Task goal.
Using the records below, output the stretch that opens with the line containing "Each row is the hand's" and closes with the line containing "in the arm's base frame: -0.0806", exactly and including both lines, with nothing more.

##### Data records

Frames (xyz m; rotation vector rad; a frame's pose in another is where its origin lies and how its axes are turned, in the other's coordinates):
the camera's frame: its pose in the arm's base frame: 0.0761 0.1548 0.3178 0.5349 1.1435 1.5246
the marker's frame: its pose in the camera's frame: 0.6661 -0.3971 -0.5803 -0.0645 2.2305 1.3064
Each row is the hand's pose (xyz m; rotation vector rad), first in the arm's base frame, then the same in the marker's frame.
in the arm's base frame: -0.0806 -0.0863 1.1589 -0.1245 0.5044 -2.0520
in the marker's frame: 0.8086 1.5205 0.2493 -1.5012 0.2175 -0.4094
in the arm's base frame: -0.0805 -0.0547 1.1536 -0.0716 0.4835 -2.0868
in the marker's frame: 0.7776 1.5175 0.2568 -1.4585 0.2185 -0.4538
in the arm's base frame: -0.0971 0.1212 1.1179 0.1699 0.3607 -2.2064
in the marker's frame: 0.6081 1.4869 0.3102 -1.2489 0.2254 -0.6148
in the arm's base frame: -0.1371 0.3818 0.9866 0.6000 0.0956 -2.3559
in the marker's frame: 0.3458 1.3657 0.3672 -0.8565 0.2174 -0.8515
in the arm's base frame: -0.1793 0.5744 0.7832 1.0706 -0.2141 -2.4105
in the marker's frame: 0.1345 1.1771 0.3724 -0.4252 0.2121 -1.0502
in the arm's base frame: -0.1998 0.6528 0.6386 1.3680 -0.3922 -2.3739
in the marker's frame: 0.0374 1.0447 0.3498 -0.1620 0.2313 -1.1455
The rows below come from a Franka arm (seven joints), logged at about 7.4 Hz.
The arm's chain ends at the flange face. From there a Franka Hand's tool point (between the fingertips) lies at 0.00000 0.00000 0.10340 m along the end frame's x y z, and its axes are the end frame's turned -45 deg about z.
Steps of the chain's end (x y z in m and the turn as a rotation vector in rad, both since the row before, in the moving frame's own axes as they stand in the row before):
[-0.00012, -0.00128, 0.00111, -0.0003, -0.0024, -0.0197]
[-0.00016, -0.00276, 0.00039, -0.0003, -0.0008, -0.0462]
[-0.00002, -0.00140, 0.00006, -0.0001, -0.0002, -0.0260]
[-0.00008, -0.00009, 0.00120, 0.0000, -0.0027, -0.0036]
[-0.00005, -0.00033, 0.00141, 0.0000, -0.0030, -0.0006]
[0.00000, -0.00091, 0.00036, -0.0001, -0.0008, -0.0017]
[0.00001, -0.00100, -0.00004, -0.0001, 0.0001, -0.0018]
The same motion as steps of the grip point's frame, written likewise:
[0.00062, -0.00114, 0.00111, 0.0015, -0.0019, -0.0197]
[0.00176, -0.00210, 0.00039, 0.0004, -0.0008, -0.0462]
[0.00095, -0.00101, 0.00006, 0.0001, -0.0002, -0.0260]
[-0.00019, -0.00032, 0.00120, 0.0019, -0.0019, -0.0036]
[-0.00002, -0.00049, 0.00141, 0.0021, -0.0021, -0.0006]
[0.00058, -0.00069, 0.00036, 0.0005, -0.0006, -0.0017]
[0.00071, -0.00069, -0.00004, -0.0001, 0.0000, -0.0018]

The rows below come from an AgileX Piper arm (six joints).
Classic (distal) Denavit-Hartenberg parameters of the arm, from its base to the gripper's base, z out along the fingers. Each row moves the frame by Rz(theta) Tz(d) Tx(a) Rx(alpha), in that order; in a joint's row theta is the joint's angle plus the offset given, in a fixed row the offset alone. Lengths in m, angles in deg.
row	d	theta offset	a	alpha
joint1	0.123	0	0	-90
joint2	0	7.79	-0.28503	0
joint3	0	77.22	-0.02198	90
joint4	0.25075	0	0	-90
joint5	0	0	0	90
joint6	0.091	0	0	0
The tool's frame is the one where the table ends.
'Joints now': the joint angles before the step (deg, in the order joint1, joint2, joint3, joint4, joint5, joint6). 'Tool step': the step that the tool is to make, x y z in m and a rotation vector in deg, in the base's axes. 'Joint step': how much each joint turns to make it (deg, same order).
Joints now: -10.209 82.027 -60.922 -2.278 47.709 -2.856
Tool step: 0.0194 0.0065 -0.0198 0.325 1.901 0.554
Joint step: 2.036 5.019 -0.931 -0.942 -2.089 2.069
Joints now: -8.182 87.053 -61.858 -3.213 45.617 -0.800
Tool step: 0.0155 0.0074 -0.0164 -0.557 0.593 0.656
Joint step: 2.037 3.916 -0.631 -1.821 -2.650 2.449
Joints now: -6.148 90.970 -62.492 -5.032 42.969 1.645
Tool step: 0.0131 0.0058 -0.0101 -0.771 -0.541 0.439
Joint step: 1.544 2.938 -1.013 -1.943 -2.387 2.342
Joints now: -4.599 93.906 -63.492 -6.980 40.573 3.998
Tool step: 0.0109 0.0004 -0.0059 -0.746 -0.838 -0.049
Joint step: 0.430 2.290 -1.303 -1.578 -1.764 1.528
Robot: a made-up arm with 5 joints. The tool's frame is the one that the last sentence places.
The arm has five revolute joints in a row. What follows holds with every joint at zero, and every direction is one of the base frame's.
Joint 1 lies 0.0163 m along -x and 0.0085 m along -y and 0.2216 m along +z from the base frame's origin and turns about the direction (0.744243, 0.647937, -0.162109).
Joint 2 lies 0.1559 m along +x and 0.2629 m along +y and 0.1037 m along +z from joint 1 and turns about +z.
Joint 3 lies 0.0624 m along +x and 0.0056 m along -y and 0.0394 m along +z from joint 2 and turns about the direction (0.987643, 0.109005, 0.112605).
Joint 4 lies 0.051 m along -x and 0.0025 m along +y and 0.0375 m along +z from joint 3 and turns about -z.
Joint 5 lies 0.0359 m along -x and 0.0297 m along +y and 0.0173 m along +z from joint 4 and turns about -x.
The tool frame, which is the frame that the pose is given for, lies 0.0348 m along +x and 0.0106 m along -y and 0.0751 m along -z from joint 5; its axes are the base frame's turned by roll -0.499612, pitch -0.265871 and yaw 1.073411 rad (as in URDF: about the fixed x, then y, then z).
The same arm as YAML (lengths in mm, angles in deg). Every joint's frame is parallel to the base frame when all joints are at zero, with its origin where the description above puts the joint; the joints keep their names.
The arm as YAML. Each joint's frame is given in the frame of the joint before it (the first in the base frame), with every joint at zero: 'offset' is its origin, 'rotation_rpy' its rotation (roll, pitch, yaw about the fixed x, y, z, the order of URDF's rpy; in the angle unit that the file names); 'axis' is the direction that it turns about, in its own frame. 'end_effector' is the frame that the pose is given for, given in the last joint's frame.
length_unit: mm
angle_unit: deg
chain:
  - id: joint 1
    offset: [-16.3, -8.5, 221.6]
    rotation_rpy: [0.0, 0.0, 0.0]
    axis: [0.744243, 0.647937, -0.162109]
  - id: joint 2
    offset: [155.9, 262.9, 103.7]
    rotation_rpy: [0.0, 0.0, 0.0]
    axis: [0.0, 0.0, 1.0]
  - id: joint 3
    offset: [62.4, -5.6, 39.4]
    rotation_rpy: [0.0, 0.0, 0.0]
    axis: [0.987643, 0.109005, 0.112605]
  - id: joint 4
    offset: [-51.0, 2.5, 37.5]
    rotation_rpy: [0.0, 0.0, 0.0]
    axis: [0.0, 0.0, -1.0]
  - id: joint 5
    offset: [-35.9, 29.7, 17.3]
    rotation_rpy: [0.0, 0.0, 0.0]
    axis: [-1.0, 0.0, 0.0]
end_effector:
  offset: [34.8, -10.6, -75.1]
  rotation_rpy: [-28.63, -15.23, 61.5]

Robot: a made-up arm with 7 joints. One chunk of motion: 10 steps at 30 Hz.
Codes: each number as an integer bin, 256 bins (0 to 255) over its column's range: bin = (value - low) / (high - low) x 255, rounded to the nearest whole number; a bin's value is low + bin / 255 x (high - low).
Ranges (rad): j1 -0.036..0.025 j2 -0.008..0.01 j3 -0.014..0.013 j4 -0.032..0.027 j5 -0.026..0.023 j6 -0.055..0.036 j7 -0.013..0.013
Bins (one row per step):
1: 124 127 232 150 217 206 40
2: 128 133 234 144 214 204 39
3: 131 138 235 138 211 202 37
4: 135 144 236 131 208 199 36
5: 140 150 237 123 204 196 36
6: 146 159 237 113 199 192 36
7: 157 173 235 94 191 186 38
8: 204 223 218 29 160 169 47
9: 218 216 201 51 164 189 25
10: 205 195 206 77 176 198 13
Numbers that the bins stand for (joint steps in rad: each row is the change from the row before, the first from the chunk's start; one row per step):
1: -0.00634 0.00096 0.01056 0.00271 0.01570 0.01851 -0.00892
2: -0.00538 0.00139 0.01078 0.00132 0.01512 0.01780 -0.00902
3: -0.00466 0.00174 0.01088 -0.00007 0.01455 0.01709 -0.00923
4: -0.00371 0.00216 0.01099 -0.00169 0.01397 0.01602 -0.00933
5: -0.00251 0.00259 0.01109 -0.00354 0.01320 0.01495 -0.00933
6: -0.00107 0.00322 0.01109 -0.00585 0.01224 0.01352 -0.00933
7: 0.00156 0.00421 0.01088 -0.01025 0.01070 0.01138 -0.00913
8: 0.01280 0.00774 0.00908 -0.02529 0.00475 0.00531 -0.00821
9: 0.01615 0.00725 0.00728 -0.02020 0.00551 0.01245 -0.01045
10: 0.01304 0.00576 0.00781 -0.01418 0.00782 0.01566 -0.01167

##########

Solved problem.
Each row is the hand's pose (xyz m; rotation vector rad), first in the arm's base frame, then the same in the marker's frame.
in the arm's base frame: -0.0806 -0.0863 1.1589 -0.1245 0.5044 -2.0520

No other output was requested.